I digged a bit deeper and compared the assembly code generated by Compiler Explorer, and here is the difference in the assembly code
--- -O2
+++ -O3
@@ -197,19 +197,51 @@
.LC0:
.string "\n";
main:
+ push r13
+ xor r13d, r13d
+ push r12
+ mov r12d, 38
+ push rbp
+ push rbx
sub rsp, 8
- mov edi, 40
+.L71:
+ lea ebx, [r12-2]
+ xor ebp, ebp
+ cmp r12d, 1
+ jbe .L80
+.L75:
+ mov edi, ebx
call fibo(int)
+ add ebp, eax
+ sub ebx, 1
+ jnb .L75
+ sub r12d, 1
+ lea r13d, [r13+1+rbp]
+ xor ebp, ebp
+ lea ebx, [r12-2]
+ cmp r12d, 1
+ ja .L75
+.L80:
+ add r13d, r12d
+ test r12d, r12d
+ jne .L81
+ lea esi, [r13+1]
mov edi, OFFSET FLAT:_ZSt4cout
- mov esi, eax
call std::basic_ostream<char, std::char_traits<char> >::operator<<(int)
mov edx, 1
mov esi, OFFSET FLAT:.LC0
mov rdi, rax
call std::basic_ostream<char, std::char_traits<char> >& std::__ostream_insert<char, std::char_traits<char> >(std::basic_ostream<char, std::char_traits<char> >&, char const*, long)
- xor eax, eax
add rsp, 8
+ xor eax, eax
+ pop rbx
+ pop rbp
+ pop r12
+ pop r13
ret
+.L81:
+ xor r12d, r12d
+ jmp .L71
_GLOBAL__sub_I_fibo(int):
sub rsp, 8
mov edi, OFFSET FLAT:_ZStL8__ioinit
For whatever reason, the compiler seems to be adding unnecessary code with -O3, which may well be a bug or unintended behavior.

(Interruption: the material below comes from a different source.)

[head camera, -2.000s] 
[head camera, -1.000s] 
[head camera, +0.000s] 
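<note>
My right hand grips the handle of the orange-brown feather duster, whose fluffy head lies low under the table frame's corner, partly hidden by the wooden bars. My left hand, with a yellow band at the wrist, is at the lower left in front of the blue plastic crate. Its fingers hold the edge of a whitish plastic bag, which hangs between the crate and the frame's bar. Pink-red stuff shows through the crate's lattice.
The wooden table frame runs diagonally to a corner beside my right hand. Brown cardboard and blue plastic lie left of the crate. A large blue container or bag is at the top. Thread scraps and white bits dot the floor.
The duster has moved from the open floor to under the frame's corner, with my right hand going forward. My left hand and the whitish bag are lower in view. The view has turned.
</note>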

I am no expert on this, but I can’t imagine any scenario where the -O3 can run faster than -O2 with the added instructions above.

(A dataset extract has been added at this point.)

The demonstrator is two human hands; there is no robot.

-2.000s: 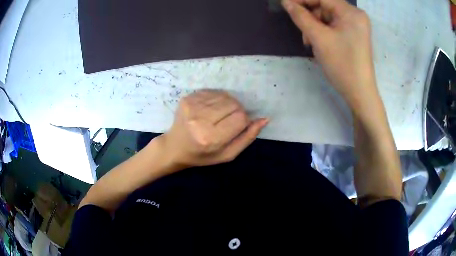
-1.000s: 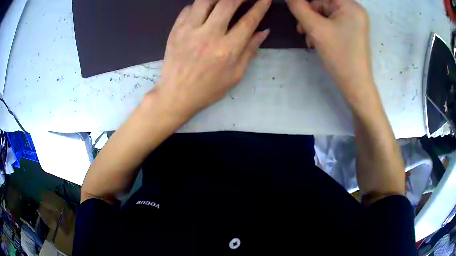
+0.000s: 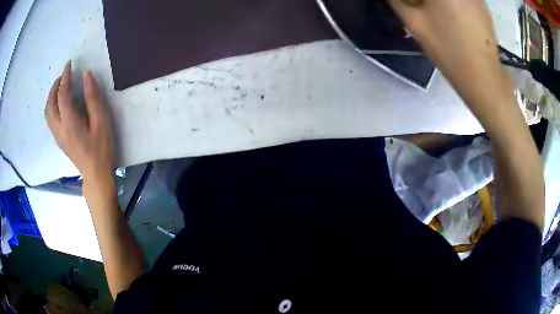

Surely enough, profiling reveals that -O2 runs with ~24% fewer instructions compared to -O3, aligning perfectly with 25% boost in runtime.
$ perf stat ./fibo2
102334155
Performance counter stats for './fibo2':
140.37 msec task-clock # 0.994 CPUs utilized
0 context-switches # 0.000 /sec
0 cpu-migrations # 0.000 /sec
127 page-faults # 904.752 /sec
594547853 cycles # 4.236 GHz (82.91%)
229667 stalled-cycles-frontend # 0.04% frontend cycles idle (82.90%)
51811 stalled-cycles-backend # 0.01% backend cycles idle (82.90%)
2132262074 instructions # 3.59 insn per cycle
# 0.00 stalled cycles per insn (82.90%)
381545506 branches # 2.718 G/sec (83.15%)
1285727 branch-misses # 0.34% of all branches (85.23%)
0.141185168 seconds time elapsed
0.141226000 seconds user
0.000000000 seconds sys
$ perf stat ./fibo3
102334155
Performance counter stats for './fibo3':
174.57 msec task-clock # 0.996 CPUs utilized
2 context-switches # 11.457 /sec
0 cpu-migrations # 0.000 /sec
128 page-faults # 733.219 /sec
739885292 cycles # 4.238 GHz (81.68%)
157639 stalled-cycles-frontend # 0.02% frontend cycles idle (83.24%)
1846 stalled-cycles-backend # 0.00% backend cycles idle (83.96%)
2617414601 instructions # 3.54 insn per cycle
# 0.00 stalled cycles per insn (83.98%)
395343682 branches # 2.265 G/sec (83.96%)
1280136 branch-misses # 0.32% of all branches (83.18%)
0.175316380 seconds time elapsed
0.175308000 seconds user
0.000000000 seconds sys
So, the lesson I learned was
Do not trust compiler optimization. Always run benchmark with different optimization options and choose the one that runs the fastest.
Update: I found the culprit behind: -fipa-cp-clone. This flag seems to be causing all the trouble. I wonder if there is a bug that handles this flag.